Miarolitic granite pegmatites are a unique natural object that makes it possible to study magmatic processes that lead to the formation of ore-forming media and systems. This paper summarizes modern views on phase transformations in aqueous silicate systems at parameters close to those of the transition from magmatic to hydrothermal crystallization. Comparison of phase diagrams and the results of study of pegmatite-forming media permits making conclusions about the crystallization of the water-saturated magmas of miarolitic granite pegmatites. The fluid regime of aqueous granite systems of simple composition, not enriched in fluxing components, is determined mainly by magma degassing or the supply of volatiles with flows of transmagmatic fluids.
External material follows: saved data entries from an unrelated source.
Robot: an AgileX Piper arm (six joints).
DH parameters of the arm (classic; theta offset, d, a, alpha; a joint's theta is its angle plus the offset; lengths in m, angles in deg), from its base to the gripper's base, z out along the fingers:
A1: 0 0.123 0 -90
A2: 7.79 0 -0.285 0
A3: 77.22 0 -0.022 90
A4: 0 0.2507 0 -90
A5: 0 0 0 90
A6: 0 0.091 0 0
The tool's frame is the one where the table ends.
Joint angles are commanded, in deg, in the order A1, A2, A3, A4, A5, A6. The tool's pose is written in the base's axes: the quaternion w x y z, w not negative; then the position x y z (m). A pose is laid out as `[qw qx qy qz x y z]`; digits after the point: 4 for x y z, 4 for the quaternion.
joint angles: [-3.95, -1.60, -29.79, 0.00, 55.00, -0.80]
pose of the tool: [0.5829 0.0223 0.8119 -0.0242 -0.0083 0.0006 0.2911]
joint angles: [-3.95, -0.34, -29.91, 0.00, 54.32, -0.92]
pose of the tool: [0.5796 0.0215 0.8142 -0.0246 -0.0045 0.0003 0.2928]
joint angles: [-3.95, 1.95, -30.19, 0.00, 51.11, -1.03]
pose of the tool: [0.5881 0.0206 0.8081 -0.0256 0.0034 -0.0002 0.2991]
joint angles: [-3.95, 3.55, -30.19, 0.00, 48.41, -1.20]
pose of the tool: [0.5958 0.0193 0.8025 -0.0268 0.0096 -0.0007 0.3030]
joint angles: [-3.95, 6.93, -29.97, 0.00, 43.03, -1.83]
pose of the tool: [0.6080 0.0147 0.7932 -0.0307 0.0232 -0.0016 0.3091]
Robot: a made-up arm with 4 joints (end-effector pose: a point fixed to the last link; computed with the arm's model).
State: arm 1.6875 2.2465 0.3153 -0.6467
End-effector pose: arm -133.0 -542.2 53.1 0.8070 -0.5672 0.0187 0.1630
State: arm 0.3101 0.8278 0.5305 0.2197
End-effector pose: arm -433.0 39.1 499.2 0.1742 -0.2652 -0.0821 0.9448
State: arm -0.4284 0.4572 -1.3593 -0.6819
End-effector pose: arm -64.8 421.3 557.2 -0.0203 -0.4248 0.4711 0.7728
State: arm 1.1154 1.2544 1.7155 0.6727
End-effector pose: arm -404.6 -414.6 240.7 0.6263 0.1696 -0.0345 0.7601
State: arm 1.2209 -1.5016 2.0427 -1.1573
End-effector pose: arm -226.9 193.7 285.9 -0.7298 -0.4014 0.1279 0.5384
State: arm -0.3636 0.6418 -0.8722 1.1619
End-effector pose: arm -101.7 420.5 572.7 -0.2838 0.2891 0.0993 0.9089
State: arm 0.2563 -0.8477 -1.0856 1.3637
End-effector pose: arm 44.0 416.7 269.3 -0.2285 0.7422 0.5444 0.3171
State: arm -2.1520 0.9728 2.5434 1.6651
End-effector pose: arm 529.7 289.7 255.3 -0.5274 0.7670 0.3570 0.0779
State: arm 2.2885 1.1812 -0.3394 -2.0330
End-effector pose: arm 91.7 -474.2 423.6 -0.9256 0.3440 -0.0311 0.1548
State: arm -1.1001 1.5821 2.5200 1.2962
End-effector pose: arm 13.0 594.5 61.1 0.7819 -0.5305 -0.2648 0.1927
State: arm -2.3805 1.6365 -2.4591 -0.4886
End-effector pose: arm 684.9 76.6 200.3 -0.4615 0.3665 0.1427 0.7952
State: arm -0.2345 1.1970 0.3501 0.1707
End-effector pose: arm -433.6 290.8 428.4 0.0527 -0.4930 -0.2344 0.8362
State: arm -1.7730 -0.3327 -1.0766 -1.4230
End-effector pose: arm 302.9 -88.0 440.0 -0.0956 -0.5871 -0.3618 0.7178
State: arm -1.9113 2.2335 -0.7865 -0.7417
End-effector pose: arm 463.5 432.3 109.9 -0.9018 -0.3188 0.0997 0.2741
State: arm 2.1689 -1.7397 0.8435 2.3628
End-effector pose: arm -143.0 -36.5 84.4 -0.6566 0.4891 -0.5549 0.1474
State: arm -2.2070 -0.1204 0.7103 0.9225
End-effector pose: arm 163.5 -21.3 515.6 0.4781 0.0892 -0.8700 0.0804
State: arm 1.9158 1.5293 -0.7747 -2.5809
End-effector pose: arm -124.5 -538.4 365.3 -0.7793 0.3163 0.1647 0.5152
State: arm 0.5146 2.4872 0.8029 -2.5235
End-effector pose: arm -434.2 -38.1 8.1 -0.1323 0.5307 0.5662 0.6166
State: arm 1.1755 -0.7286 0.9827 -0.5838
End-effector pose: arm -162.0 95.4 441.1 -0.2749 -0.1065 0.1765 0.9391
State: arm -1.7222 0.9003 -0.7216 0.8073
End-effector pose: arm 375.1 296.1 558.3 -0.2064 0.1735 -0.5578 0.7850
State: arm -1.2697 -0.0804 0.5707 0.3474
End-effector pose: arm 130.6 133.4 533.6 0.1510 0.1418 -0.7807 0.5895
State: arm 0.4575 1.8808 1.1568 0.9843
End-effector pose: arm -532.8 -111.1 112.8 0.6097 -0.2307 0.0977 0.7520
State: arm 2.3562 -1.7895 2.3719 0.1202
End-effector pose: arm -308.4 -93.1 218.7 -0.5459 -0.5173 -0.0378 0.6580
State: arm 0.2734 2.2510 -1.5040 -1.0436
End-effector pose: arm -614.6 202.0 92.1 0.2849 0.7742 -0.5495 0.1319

These processes cause the separation of essentially carbon dioxide or essentially hydrous fluid. During the evolution of such magmas, crystallization from silicate melt is separated in PT-space and, possibly, in time from the crystallization from aqueous or mixed carbon dioxide-aqueous super- and subcritical solutions. The evolution of chambers of water-saturated granitic and pegmatitic magma enriched in F, B, and alkali metals presupposes the formation of a heterogeneous mineral-forming medium in which crystallization occurs in the magmatic melt at high-temperature stages; as temperature decreases, crystallization can proceed in hydrous fluid, hydrosilicate, and/or hydrosaline liquids simultaneously. Hydrothermal crystallization can also take place in a heterogeneous medium consisting of aqueous solutions of different salinities and vapor or vapor-carbon dioxide gas mixture. The relationship between different fluid regimes during the evolution of volatile-saturated granitic and pegmatitic magmas determines the variety of postmagmatic rocks accompanying granite massifs.